**DIRECTIONS FOR THIS TASK**
Gather every line below where "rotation" appears.

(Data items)
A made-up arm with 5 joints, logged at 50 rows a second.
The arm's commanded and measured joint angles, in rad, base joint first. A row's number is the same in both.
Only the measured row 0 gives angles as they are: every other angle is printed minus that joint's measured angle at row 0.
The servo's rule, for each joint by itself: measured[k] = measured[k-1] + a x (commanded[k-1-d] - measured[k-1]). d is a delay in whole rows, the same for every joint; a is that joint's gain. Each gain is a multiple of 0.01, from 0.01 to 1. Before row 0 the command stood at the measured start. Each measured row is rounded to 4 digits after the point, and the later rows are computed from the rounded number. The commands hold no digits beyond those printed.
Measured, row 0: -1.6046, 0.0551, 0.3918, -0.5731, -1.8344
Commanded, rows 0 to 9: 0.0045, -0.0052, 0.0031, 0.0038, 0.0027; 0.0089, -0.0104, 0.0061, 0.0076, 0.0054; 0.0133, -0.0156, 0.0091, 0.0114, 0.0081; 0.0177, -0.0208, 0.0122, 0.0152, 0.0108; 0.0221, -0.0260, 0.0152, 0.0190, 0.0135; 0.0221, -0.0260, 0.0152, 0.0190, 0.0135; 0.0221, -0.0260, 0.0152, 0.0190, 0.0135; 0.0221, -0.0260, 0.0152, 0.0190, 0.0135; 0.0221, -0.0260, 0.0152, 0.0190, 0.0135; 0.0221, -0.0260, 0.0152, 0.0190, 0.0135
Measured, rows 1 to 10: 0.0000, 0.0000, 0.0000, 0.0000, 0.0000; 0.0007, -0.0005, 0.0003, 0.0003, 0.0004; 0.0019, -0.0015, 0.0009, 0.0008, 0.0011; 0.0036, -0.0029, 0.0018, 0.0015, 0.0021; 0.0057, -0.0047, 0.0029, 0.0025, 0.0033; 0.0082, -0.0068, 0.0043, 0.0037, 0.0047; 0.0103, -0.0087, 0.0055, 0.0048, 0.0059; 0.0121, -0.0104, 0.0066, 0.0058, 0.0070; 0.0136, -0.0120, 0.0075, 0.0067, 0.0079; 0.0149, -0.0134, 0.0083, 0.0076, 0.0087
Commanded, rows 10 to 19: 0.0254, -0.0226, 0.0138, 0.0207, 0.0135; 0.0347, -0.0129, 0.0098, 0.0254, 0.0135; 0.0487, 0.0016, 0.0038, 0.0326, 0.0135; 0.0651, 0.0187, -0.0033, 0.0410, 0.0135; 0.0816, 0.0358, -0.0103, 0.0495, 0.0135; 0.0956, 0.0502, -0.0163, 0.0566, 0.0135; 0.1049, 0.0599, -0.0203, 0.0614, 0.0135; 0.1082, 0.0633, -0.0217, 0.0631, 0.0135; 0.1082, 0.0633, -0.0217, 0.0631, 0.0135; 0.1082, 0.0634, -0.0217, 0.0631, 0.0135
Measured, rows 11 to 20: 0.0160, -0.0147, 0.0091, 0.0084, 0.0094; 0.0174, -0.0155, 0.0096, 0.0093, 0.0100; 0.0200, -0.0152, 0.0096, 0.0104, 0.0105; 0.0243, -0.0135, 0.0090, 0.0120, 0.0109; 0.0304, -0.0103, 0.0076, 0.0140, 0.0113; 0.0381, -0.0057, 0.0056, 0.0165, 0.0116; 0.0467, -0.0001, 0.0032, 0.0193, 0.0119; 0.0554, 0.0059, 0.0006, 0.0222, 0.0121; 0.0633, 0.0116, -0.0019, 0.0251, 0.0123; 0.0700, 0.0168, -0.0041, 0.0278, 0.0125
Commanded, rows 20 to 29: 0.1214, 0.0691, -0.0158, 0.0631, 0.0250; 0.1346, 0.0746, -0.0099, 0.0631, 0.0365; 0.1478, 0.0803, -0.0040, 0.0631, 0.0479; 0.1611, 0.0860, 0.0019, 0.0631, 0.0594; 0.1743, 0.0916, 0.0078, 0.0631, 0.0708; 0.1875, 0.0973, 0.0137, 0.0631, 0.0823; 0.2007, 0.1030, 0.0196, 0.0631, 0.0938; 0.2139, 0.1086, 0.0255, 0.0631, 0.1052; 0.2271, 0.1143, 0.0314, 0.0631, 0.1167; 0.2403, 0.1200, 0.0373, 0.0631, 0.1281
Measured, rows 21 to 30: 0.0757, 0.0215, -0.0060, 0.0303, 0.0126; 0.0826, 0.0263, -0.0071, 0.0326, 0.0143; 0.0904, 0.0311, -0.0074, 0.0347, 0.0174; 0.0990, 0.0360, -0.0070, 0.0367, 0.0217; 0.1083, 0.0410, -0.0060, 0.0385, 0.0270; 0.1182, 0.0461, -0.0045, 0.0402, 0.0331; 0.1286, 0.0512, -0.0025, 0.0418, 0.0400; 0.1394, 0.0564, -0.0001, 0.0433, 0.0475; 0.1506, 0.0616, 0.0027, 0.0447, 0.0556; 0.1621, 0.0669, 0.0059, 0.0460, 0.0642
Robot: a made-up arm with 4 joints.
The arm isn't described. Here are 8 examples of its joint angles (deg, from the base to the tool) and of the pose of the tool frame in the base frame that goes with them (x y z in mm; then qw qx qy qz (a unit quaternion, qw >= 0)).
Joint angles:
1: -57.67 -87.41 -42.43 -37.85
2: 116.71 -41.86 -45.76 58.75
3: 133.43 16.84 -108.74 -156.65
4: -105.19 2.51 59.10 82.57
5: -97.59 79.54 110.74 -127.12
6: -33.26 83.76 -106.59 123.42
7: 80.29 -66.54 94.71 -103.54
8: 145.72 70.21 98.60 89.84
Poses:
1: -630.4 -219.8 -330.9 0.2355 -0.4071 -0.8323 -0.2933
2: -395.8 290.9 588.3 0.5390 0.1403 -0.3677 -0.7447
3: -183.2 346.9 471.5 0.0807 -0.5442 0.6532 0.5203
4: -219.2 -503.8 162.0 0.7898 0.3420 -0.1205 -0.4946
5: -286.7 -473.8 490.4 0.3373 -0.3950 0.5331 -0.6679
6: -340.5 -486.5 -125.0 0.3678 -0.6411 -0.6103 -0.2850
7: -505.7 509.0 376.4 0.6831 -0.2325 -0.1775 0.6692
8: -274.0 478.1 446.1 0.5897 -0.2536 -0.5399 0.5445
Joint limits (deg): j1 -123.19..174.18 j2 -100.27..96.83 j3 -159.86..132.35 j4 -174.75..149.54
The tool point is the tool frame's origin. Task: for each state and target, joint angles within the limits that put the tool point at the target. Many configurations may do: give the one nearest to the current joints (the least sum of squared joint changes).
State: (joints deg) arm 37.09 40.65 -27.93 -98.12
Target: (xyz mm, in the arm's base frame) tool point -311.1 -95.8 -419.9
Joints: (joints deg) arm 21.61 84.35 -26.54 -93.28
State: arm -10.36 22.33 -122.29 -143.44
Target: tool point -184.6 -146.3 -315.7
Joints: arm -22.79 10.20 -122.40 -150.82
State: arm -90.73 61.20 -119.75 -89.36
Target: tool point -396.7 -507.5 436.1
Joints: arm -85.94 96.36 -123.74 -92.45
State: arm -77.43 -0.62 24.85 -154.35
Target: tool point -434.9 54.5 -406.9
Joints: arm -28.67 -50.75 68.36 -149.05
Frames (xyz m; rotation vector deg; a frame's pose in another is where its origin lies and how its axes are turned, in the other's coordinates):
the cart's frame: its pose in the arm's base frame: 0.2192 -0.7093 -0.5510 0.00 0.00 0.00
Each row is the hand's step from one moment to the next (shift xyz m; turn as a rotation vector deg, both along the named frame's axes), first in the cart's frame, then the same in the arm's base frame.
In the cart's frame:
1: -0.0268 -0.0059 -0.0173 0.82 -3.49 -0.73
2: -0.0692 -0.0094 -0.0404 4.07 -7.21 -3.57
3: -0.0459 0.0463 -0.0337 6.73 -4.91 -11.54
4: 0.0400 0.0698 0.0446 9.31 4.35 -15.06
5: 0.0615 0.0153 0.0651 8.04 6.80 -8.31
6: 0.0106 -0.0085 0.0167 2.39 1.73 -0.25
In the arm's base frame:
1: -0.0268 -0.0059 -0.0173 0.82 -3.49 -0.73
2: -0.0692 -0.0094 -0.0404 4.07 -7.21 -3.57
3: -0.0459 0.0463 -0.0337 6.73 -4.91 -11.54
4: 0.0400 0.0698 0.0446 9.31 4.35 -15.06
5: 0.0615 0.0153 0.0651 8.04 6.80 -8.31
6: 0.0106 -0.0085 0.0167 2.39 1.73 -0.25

**WORKED SOLUTION**
Frames (xyz m; rotation vector deg; a frame's pose in another is where its origin lies and how its axes are turned, in the other's coordinates):
Each row is the hand's step from one moment to the next (shift xyz m; turn as a rotation vector deg, both along the named frame's axes), first in the cart's frame, then the same in the arm's base frame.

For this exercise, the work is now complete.